WHAT YOU SHOULD DO:
Take the data below and extract the lines from the one with "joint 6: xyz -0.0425" to the one with "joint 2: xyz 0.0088", inclusive, exactly as written.

DATA FOR THE TASK:
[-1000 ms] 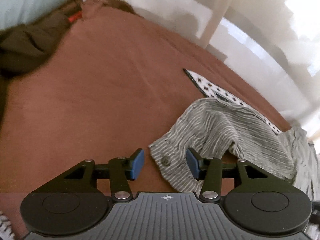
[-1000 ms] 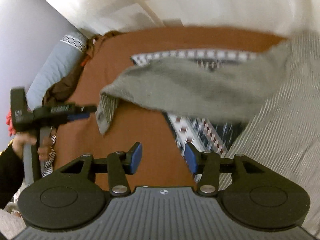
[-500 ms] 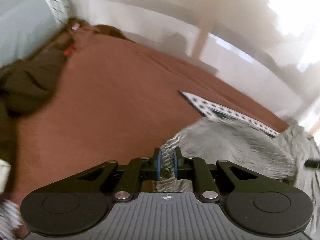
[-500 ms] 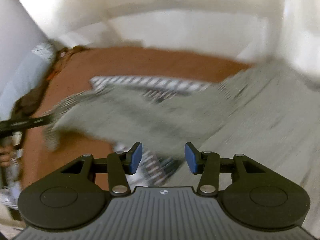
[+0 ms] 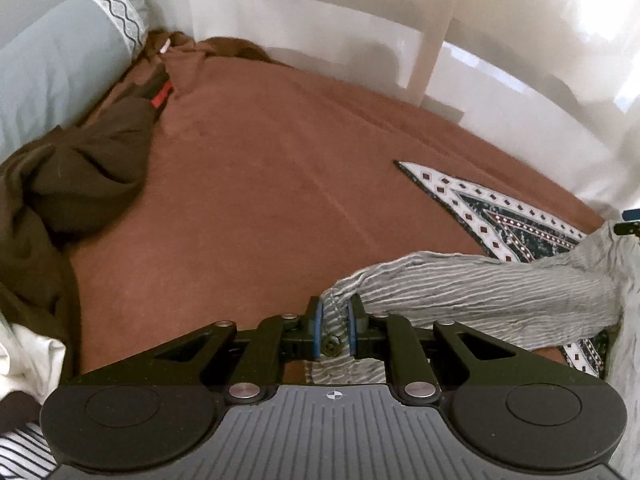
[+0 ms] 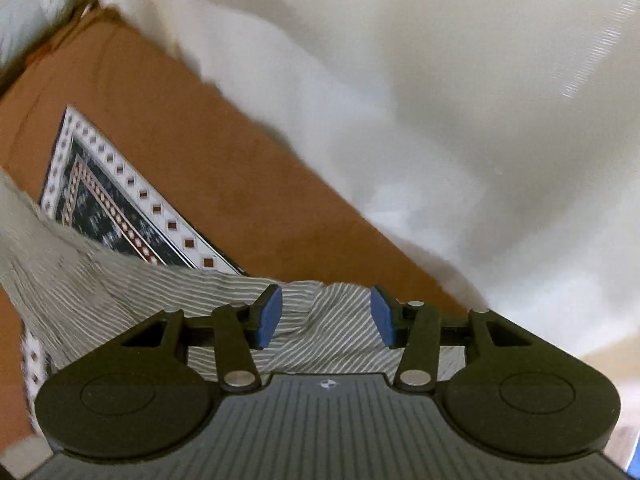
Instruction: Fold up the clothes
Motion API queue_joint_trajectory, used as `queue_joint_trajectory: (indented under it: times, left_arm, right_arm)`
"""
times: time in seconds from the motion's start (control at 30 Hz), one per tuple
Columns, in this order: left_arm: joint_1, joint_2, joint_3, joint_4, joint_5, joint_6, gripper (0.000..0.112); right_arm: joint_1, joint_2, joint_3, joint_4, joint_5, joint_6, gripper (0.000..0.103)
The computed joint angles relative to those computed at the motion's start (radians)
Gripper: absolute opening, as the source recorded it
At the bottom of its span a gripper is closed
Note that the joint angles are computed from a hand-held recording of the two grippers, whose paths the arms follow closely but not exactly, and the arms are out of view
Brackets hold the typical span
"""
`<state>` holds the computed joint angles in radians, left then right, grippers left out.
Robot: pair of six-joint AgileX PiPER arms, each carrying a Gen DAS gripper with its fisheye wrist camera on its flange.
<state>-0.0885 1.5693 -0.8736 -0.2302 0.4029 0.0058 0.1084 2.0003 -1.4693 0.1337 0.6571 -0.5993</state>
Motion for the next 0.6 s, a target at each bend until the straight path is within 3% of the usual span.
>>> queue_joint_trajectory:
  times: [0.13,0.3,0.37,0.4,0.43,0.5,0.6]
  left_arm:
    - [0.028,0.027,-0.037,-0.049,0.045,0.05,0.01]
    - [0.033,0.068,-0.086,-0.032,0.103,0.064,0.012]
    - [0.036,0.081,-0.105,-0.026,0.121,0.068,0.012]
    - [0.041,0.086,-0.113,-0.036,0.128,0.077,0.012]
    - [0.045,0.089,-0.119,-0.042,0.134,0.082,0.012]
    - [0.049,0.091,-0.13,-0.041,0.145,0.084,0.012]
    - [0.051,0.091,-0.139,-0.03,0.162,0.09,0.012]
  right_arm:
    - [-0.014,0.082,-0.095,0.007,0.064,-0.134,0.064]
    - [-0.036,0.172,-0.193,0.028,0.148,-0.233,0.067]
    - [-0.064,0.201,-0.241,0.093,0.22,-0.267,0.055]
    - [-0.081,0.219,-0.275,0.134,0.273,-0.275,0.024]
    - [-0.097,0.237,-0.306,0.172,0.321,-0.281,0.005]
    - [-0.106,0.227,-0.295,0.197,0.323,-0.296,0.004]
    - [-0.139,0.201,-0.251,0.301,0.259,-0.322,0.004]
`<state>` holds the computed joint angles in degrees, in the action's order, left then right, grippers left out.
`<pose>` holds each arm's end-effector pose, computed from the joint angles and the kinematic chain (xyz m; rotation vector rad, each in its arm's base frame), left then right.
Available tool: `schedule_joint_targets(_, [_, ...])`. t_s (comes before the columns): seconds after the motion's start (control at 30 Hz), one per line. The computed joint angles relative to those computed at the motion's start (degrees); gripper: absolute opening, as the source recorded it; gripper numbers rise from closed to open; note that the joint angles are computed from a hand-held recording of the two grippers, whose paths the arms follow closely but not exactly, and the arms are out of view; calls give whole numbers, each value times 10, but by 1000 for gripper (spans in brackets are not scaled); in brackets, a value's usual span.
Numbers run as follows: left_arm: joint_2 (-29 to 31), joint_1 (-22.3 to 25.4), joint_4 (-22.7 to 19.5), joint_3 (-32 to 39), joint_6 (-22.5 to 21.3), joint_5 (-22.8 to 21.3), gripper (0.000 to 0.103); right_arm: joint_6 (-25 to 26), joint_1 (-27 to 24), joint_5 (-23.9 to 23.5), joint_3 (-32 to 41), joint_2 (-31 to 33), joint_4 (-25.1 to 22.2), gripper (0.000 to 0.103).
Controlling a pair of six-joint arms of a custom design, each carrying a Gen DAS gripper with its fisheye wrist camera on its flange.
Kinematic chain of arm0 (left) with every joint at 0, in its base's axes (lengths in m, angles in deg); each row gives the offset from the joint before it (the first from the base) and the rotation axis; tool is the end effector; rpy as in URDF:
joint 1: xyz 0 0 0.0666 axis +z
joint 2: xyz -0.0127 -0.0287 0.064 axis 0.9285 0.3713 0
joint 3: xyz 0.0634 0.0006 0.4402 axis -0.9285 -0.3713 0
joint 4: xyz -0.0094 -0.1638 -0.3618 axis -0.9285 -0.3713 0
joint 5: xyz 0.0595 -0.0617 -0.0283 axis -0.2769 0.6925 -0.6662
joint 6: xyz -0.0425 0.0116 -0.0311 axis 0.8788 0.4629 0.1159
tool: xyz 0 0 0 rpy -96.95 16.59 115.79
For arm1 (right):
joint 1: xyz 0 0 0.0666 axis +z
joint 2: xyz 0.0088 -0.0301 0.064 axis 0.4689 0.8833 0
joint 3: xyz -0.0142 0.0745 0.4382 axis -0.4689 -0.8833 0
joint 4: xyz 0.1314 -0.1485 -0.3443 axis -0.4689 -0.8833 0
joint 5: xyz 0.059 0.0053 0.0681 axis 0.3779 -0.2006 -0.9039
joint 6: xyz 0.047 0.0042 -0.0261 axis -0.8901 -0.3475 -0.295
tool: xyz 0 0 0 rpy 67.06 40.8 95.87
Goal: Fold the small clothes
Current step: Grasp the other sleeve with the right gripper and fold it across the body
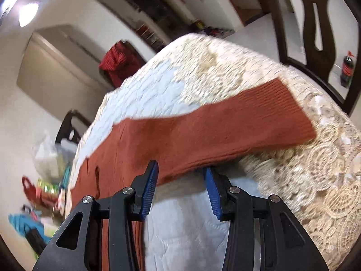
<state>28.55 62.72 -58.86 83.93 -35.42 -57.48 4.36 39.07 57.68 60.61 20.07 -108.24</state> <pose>0.6960 -0.0817 0.3393 0.4999 2.3748 -0.4716 0.5636 0.1030 0.3440 1.0813 2.0641 0.4226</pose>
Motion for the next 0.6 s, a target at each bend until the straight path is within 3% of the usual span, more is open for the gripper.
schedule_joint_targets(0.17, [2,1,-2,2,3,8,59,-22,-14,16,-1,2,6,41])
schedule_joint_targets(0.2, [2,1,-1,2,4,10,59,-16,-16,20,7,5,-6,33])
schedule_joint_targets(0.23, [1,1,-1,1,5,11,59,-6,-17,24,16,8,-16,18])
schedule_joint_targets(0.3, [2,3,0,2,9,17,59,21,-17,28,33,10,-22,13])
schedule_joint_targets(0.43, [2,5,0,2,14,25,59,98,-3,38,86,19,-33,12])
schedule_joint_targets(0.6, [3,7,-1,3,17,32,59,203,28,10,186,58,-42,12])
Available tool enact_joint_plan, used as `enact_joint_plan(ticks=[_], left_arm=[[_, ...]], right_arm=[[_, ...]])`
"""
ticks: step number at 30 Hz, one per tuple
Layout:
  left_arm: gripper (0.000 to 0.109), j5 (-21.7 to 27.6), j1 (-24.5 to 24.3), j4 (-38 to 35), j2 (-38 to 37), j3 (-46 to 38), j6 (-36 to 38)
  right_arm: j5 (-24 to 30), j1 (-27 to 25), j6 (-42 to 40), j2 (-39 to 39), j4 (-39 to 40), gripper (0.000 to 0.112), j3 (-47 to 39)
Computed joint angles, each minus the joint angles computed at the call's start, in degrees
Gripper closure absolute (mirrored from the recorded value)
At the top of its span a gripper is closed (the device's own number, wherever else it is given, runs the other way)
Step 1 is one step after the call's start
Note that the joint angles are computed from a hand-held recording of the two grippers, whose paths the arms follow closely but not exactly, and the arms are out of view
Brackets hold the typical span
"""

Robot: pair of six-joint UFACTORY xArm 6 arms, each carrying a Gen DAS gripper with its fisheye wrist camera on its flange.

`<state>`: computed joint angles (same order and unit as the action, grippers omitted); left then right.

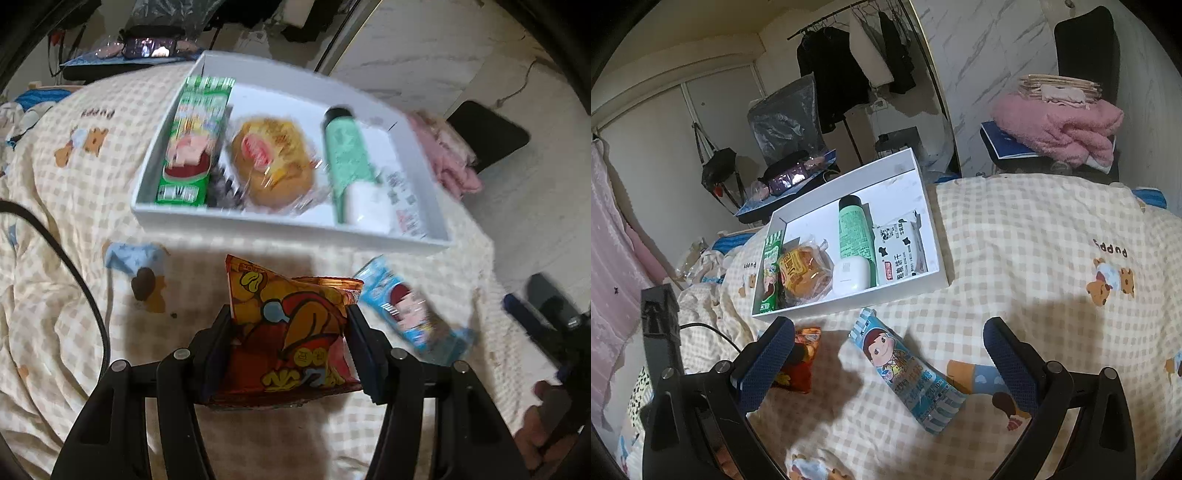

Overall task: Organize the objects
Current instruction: 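Grasp the blue-white candy stick packet with the right tool while the left tool holds the chip bag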

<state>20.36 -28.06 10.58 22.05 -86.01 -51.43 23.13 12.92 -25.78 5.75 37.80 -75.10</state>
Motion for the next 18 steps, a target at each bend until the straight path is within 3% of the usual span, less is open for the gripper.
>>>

EXPECTED OUTPUT:
joint 6: xyz -0.0425 0.0116 -0.0311 axis 0.8788 0.4629 0.1159
tool: xyz 0 0 0 rpy -96.95 16.59 115.79
For arm1 (right):
joint 1: xyz 0 0 0.0666 axis +z
joint 2: xyz 0.0088 -0.0301 0.064 axis 0.4689 0.8833 0

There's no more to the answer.